Daniele Nardi, Università di Roma "La Sapienza"
Disaster Response Robotics is a challenging domain, where the need for intelligent robotic agents (as opposed to just robots) is motivated both from technical considerations and from a practical application perspective. After providing arguments to support the above claim, I will briefly overview the state of the art in the field. Then, I will address some of the research approaches that we have developed at Sapienza Univ. of Rome, also within a collaboration with the Italian Firemen Department. Specifically, I will present some research in Distributed Situation Assessment, Action Planning and Monitoring, Context-based Design of intelligent robotic agents, Multi-robot Teams for disaster response robotics and Performance Evaluation Metrics for intelligent robotic agents. Throughout the discussion of past research, I will try to focus on several open challenges that need to be solved in order to provide effective solutions for Disaster Response Robotics.

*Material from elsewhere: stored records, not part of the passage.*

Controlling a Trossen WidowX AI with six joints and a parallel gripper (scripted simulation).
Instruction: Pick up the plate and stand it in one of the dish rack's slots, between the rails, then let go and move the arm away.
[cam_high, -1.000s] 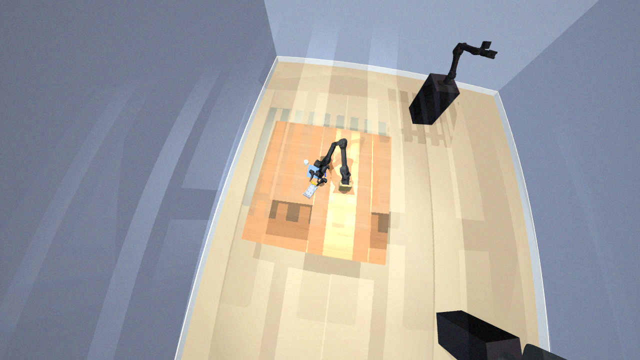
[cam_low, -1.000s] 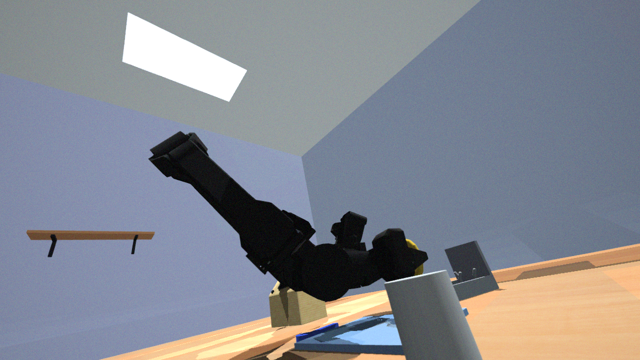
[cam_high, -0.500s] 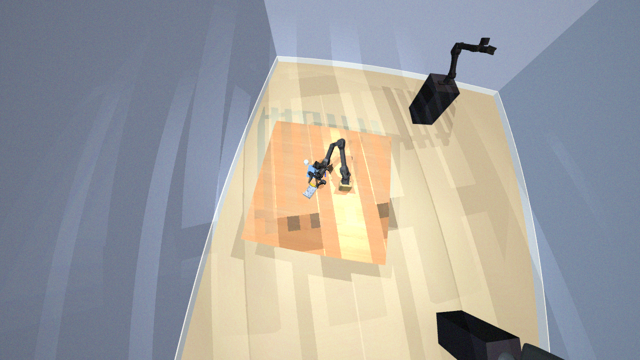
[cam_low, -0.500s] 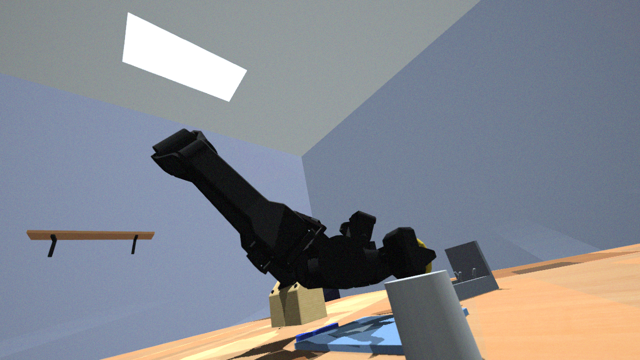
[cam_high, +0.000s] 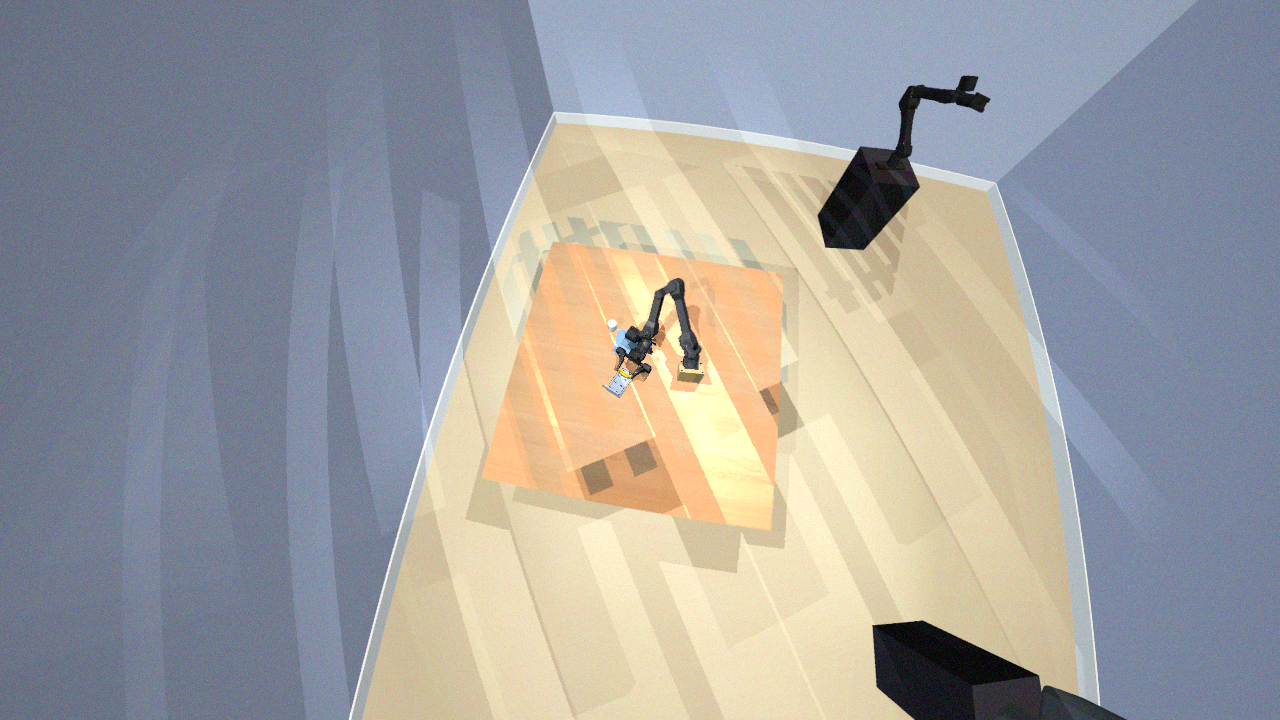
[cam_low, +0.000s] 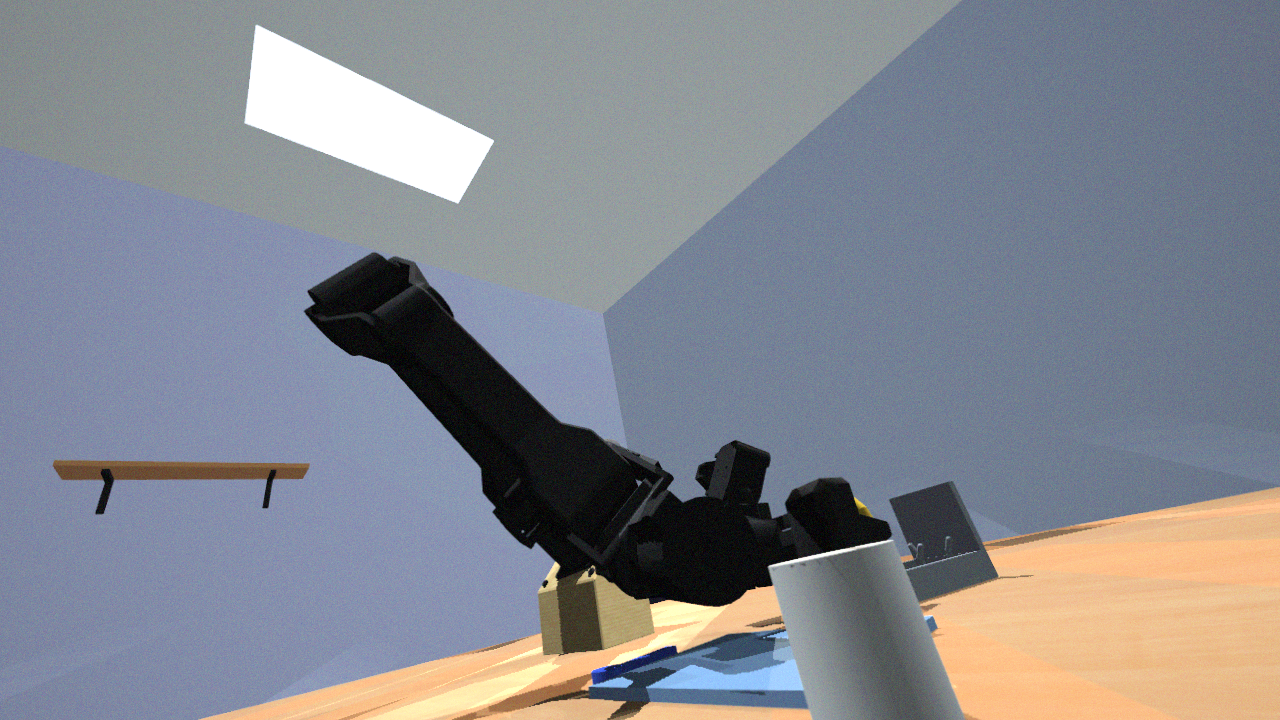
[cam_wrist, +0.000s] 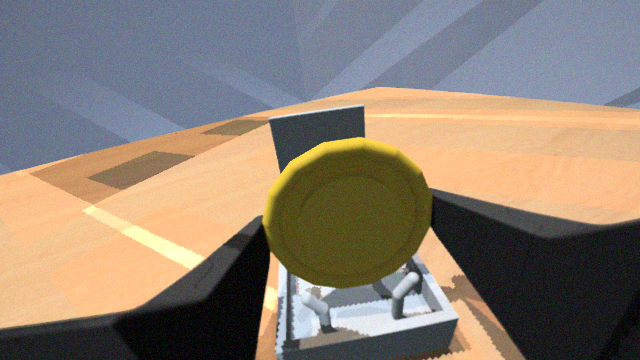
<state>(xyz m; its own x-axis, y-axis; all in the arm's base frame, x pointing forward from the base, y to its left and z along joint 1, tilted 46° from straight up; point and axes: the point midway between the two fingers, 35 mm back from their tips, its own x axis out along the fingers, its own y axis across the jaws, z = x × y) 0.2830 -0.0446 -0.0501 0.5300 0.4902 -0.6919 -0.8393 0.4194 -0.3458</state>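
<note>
The yellow plate lies 10 mm to the right of my gripper tip. The rest, counted from my gripper tip: blue spoon (170 mm to the right, 120 mm behind, 50 mm below); grey dish rack (30 mm below, 20 mm to the left, 10 mm ahead).
</note>
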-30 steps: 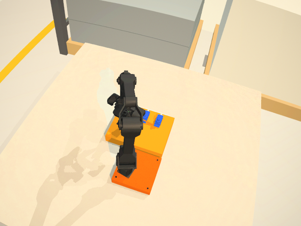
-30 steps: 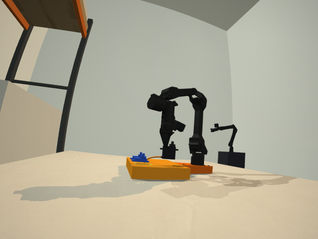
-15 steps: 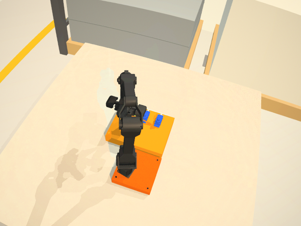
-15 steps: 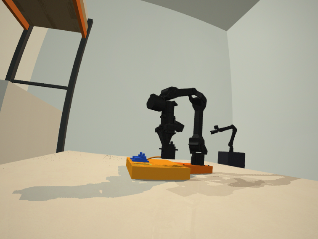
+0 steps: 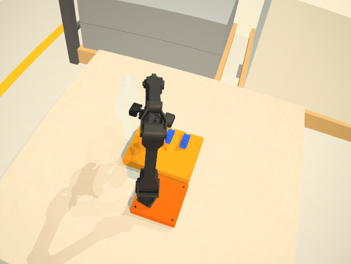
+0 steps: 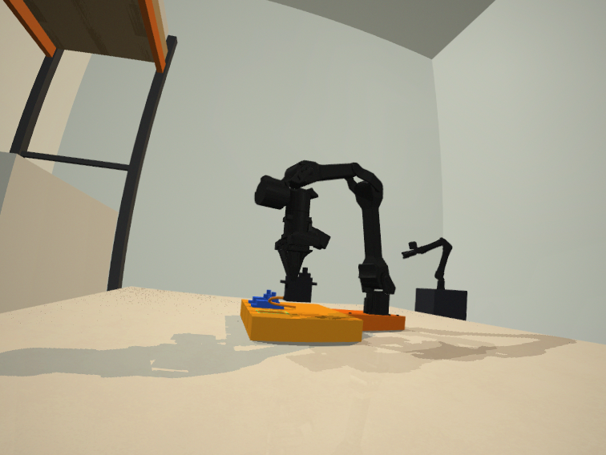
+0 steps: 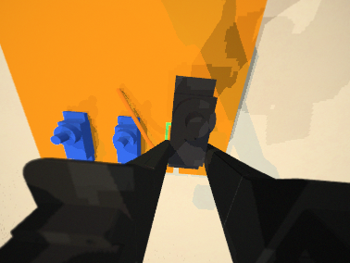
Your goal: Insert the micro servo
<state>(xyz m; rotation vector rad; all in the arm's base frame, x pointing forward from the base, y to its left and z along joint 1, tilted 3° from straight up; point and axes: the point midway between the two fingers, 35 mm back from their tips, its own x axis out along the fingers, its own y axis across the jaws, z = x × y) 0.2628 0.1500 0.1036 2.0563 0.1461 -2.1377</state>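
Now: gripper tip 100 mm above the orange deck, 90 mm to the left of it and 50 mm past it.
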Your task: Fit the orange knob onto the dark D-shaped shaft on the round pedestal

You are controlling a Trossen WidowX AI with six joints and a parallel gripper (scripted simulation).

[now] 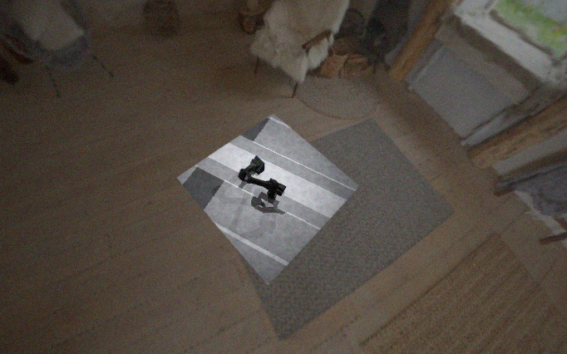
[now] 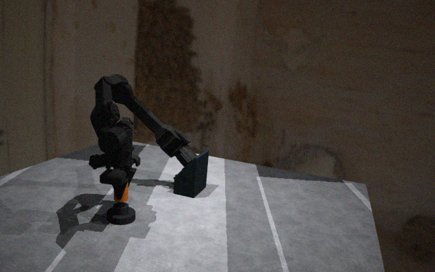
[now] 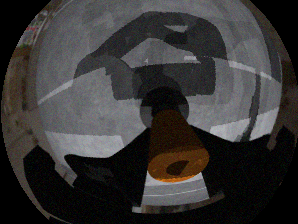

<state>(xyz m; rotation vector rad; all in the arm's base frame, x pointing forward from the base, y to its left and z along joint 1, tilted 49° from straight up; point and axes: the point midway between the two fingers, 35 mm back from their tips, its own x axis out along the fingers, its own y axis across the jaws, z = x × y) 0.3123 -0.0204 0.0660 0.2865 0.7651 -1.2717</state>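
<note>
The dark round pedestal is 4 cm below my gripper tip. Round my gripper tip: orange knob: 2 cm above.
</note>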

Ron Brachman, Yahoo! and Hector Levesque, University of Toronto
The 1970's were a fertile and exciting time for Artificial Intelligence. This was especially true in the area of Knowledge Representation, where numerous novel languages and systems were created and debated, and a burgeoning set of AI applications were supported by frames, semantic networks, production rules, and other idiosyncratic KR schemes. But the issues under debate were often vague, and intuition and implementation-based arguments reigned, with little or no formal basis for discussion. Fortunately, in the late '70's and early '80's, out of this energetic but murky environment emerged several important lines of thought that promised to put elements of the field on a firmer foundation. By 1984 these threads had been developed enough that they could be knitted together, and out of this convergence a new kind of formal analysis of KR systems became possible. We look at the birth and evolution of several key ideas and how they came together to allow us to draw some interesting conclusions about the computational complexity of core inferences in a mainstream form of KR. We also make some observations about the aftermath, and how that moment in the history of the field seemed to mark a sea change in approaches to Knowledge Representation.